▶ [Task prompt] Reproduce the entries exactly.

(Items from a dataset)
>>>

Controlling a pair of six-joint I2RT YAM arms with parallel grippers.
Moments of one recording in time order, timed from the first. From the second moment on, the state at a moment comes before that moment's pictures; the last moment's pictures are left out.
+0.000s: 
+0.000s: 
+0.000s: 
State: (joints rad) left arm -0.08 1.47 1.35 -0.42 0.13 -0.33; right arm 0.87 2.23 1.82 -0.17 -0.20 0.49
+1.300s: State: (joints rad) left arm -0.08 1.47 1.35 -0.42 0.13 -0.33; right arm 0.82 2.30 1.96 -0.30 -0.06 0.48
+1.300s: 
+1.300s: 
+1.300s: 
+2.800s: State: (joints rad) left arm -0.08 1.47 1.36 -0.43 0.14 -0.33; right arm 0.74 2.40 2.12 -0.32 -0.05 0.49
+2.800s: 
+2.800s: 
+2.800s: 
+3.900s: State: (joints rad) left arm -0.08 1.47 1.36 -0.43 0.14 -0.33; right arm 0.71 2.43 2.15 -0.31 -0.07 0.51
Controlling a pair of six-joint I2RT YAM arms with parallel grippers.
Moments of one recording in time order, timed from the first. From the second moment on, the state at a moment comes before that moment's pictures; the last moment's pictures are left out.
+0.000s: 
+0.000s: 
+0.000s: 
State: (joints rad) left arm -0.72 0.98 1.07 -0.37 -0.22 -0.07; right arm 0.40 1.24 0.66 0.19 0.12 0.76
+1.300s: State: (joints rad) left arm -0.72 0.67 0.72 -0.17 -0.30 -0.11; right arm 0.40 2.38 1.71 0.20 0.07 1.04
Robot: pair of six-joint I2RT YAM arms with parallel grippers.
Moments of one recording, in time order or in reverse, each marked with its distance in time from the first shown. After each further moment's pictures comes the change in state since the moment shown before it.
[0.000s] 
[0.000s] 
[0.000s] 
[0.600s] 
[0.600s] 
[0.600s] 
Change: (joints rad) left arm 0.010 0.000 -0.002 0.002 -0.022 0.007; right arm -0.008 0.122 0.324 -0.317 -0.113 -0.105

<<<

▶ [Solution to this exercise]
Controlling a pair of six-joint I2RT YAM arms with parallel grippers.
Moments of one recording in time order, timed from the first. From the second moment on, the state at a moment comes before that moment's pictures; the last moment's pictures are left out.
+0.000s: 
+0.000s: 
+0.000s: 
State: (joints rad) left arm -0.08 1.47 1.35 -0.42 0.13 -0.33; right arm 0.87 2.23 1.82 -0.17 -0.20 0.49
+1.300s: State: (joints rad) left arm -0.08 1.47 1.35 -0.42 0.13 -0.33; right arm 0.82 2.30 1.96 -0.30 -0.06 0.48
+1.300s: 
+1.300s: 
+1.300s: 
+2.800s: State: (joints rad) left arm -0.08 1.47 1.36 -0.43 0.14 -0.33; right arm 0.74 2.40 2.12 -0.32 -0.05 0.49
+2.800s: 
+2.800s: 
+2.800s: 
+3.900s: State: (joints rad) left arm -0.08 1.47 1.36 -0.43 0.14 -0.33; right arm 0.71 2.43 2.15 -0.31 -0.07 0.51
Controlling a pair of six-joint I2RT YAM arms with parallel grippers.
Moments of one recording in time order, timed from the first. From the second moment on, the state at a moment comes before that moment's pictures; the last moment's pictures are left out.
+0.000s: 
+0.000s: 
+0.000s: 
State: (joints rad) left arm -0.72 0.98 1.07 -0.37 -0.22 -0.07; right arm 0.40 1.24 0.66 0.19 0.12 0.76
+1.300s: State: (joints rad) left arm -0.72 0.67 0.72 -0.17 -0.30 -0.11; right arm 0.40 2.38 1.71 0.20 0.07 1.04
Robot: pair of six-joint I2RT YAM arms with parallel grippers.
Moments of one recording, in time order or in reverse, each marked with its distance in time from the first shown. After each further moment's pictures comes the change in state since the moment shown before it.
[0.000s] 
[0.000s] 
[0.000s] 
[0.600s] 
[0.600s] 
[0.600s] 
Change: (joints rad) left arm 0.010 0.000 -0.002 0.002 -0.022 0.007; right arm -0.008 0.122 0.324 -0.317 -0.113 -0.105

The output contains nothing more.